Thus far, in surveying types of prayer with the help of Bishop Ken Untener’s discussion in the Little Books of the Diocese of Saginaw, I have looked at verbal prayer and prayer which is essentially reflection on reading the Sacred Scriptures.
Before moving into meditation (thinking), I want to consider an activity which contains elements of reading and thinking.
The idea of journaling may seem to be forbidding. One may suppose that journaling means committing to filling up a space on some page, day after day, world without end. We could imagine it to be a sort of self-imposed torture.
But in fact, writing about what seems unresolved in one’s mind and heart can be quite a liberating experience. A habit of journaling is an opportunity to get the jumble of one’s thoughts “out in the open,” as it were. A journal, of course, is for the journaler’s eyes alone. It is a privileged space for offering one’s anxieties to God.
I began a period of several years of journaling when I was 23 years old. Like most people that age, I was trying to figure myself out. I was about to make a long journey by train.
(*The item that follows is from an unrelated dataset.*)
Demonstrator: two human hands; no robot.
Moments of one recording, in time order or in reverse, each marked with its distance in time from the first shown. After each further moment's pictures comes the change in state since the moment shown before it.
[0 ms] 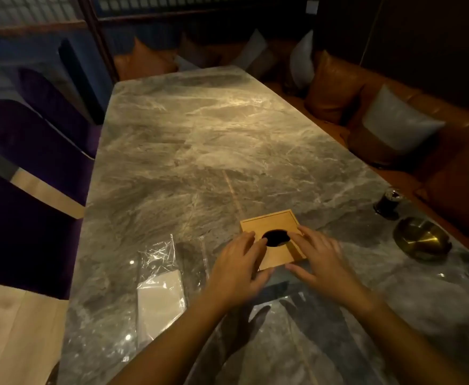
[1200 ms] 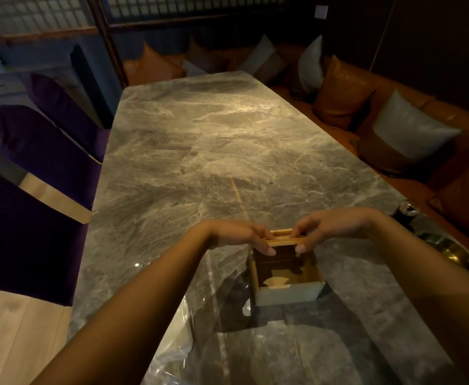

I stress that, back in 1980, prior to the current Age of “Connectedness” (this word is in quotes because of the irony of our current exposure to so much information and so little insight), a train trip was an ideal chance to be alone with one’s thoughts and, indeed, to be able to place those thoughts before God. I brought with me an old spiral notebook and I began to write.
I can remember writing, right at the start, about my concern that journaling would make me overly introspective. But then I noted that I could not imagine being any more introspective than I was at that time, and that journaling certainly couldn’t hurt.
Not only did journaling not hurt — it in fact became the occasion for me to let my imagination run freely and to make connections between my professed faith and the many people and situations which populated my life. For any Christian, I believe, putting anxieties into writing places one on the path to an appreciation of the gift of the Son of God who, in embracing human existence as it is, has made himself our servant as we seek to let ourselves receive his love.
I have not engaged in journaling for many, many years now. One reason for this is that I enjoy a variety of friendships wherein I find that I can easily share things from obscure corners of my spirit. I also find that my prayer is more spontaneous than it had been. The repeated words of the Mass and the Liturgy of the Hours have become for me a “vocabulary” for prayer. The habitual repeating of these words allows me to “inhabit” the words so that they become my own expression of what’s in my heart.
If you think that journaling might be good for you, keep in mind that, in many respects, there’s nothing to it. An old notebook, a few pens, and silence — these are all you need. (Electronic devices may also be used.) You are not writing for publication. You are giving yourself a gift. As you do so, prepare yourself to be showered with gifts from our God, who is supremely eager to manifest his loving presence.